The implementation of this is naive enough so it can handle all 8-bit CRC polynomials, of which there are quite a few. The table generation and update procedure is MSB first, which is backwards from the LSB first method of CRC32.
2025-07-25 21:47:46 +00:00 · 2023-05-18 15:57:19 +02:00 · 2023-05-18 15:57:19 +02:00 · daf50ed885
commit daf50ed885
parent 4f9c91e34d
1 changed files with 76 additions and 0 deletions
--- a/Userland/Libraries/LibCrypto/Checksum/CRC8.h
+++ b/Userland/Libraries/LibCrypto/Checksum/CRC8.h
@ -0,0 +1,76 @@
+/*
+ * Copyright (c) 2023, kleines Filmröllchen <filmroellchen@serenityos.org>
+ *
+ * SPDX-License-Identifier: BSD-2-Clause
+ */
+
+#pragma once
+
+#include <AK/Types.h>
+#include <LibCrypto/Checksum/ChecksumFunction.h>
+
+namespace Crypto::Checksum {
+
+// A generic 8-bit Cyclic Redundancy Check.
+// Note that as opposed to CRC32, this class operates with MSB first, so the polynomial must not be reversed.
+// For example, the polynomial x⁸ + x² + x + 1 is represented as 0x07 and not 0xE0.
+template<u8 polynomial>
+class CRC8 : public ChecksumFunction<u8> {
+public:
+    // This is a big endian table, while CRC-32 uses a little endian table.
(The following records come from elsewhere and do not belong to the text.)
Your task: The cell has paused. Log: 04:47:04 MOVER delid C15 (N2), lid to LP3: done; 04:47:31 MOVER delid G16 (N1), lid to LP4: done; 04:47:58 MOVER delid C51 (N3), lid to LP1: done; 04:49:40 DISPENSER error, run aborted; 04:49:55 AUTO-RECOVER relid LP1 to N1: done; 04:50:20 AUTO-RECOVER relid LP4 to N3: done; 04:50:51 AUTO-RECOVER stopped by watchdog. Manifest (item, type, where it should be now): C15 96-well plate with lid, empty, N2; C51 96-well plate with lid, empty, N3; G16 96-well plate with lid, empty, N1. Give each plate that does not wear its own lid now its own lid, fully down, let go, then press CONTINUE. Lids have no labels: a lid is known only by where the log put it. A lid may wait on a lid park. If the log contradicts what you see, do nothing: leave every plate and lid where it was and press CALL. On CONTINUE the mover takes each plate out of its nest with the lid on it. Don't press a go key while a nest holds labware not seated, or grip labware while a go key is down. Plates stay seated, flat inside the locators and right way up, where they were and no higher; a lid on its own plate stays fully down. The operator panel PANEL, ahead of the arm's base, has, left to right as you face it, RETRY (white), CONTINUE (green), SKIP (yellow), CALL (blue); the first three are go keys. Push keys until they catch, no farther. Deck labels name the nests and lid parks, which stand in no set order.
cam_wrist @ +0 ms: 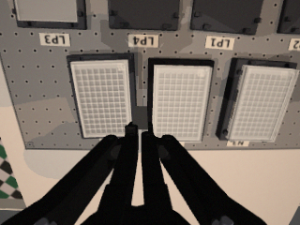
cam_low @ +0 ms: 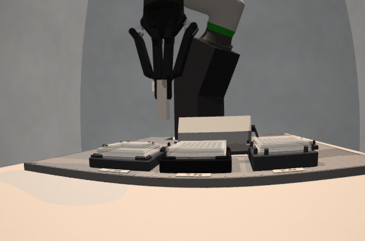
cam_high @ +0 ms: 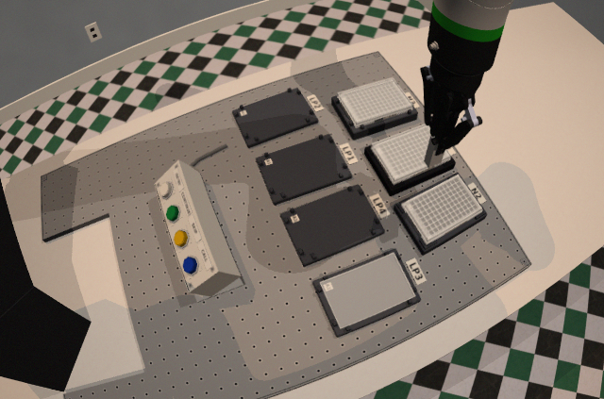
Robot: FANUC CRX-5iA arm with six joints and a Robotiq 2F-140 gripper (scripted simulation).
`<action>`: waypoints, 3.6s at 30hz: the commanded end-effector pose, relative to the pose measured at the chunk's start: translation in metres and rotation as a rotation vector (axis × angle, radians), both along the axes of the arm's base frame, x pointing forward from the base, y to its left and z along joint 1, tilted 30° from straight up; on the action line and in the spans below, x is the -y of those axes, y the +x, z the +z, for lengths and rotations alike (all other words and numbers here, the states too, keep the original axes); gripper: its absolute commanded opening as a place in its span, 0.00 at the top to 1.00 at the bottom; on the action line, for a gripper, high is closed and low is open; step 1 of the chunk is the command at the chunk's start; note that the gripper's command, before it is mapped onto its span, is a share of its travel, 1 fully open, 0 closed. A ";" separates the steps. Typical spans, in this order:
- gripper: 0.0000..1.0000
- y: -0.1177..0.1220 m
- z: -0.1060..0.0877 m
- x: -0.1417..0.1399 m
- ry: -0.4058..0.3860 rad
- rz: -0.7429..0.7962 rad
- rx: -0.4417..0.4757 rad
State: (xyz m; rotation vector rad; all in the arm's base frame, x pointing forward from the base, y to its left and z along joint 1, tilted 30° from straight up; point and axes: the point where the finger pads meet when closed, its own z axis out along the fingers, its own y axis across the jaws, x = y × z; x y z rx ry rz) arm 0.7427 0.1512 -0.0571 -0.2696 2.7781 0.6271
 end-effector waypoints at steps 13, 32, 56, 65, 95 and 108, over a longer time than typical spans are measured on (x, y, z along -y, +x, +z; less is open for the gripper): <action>1.00 0.000 0.000 0.001 -0.003 0.011 0.006; 1.00 -0.026 -0.027 0.036 -0.157 0.605 0.306; 1.00 -0.110 -0.091 0.118 -0.425 1.485 0.660; 1.00 -0.130 -0.102 0.132 -0.511 1.827 0.789; 0.34 -0.140 -0.108 0.139 -0.711 2.693 1.377; 0.34 -0.140 -0.108 0.139 -0.711 2.693 1.377</action>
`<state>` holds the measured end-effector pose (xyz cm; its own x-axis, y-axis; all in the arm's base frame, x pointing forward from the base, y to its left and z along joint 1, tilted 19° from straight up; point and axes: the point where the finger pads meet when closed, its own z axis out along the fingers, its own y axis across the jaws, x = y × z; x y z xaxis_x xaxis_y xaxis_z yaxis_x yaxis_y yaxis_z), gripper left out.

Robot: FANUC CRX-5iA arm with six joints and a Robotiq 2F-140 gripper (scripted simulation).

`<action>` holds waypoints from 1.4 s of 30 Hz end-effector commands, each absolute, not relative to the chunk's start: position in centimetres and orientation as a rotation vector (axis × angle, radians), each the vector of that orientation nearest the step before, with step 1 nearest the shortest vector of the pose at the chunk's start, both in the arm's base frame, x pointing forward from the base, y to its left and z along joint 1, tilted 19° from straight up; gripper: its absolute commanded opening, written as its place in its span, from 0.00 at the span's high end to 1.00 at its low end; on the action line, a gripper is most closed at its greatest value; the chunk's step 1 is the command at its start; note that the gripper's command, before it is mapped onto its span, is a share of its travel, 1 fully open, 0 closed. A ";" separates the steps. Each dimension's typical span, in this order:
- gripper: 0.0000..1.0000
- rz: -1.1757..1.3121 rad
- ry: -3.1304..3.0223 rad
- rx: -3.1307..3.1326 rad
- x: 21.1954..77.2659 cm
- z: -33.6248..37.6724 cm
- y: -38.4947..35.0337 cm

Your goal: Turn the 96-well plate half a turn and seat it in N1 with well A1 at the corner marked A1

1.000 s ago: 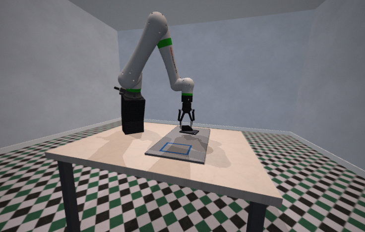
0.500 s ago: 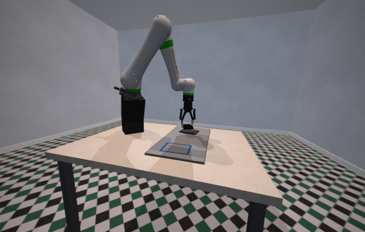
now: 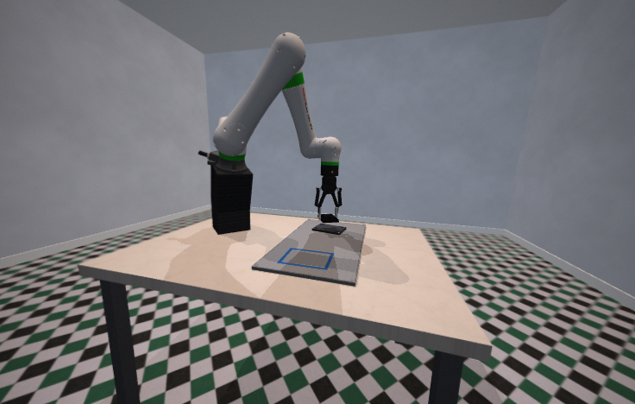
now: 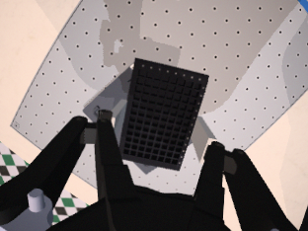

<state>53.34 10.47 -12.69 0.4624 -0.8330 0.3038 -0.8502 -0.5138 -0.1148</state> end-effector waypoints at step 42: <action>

+    static constexpr auto generate_table()
+    {
+        Array<u8, 256> data {};
+        u8 value = 0x80;
+        auto i = 1u;
+        do {
+            if ((value & 0x80) != 0) {
+                value = polynomial ^ (value << 1);
+            } else {
+                value = value << 1;
+            }
+
+            for (auto j = 0u; j < i; ++j) {
+                data[i + j] = value ^ data[j];
+            }
+            i <<= 1;
+        } while (i < 256);
+        return data;
+    }
+
+    static constexpr auto table = generate_table();
+
+    virtual ~CRC8() = default;
+
+    CRC8() = default;
+    CRC8(ReadonlyBytes data)
+    {
+        update(data);
+    }
+
+    CRC8(u8 initial_state, ReadonlyBytes data)
+        : m_state(initial_state)
+    {
+        update(data);
+    }
+
+    // FIXME: This implementation is naive and slow.
+    //        Figure out how to adopt the slicing-by-8 algorithm (see CRC32) for 8 bit polynomials.
+    virtual void update(ReadonlyBytes data) override
+    {
+        for (size_t i = 0; i < data.size(); i++) {
+            size_t table_index = (m_state ^ data.at(i)) & 0xFF;
+            m_state = (table[table_index] ^ (static_cast<u32>(m_state) << 8)) & 0xFF;
+        }
+    }
+
+    virtual u8 digest() override
+    {
+        return m_state;
+    }
+
+private:
+    u8 m_state { 0 };
+};
+
+}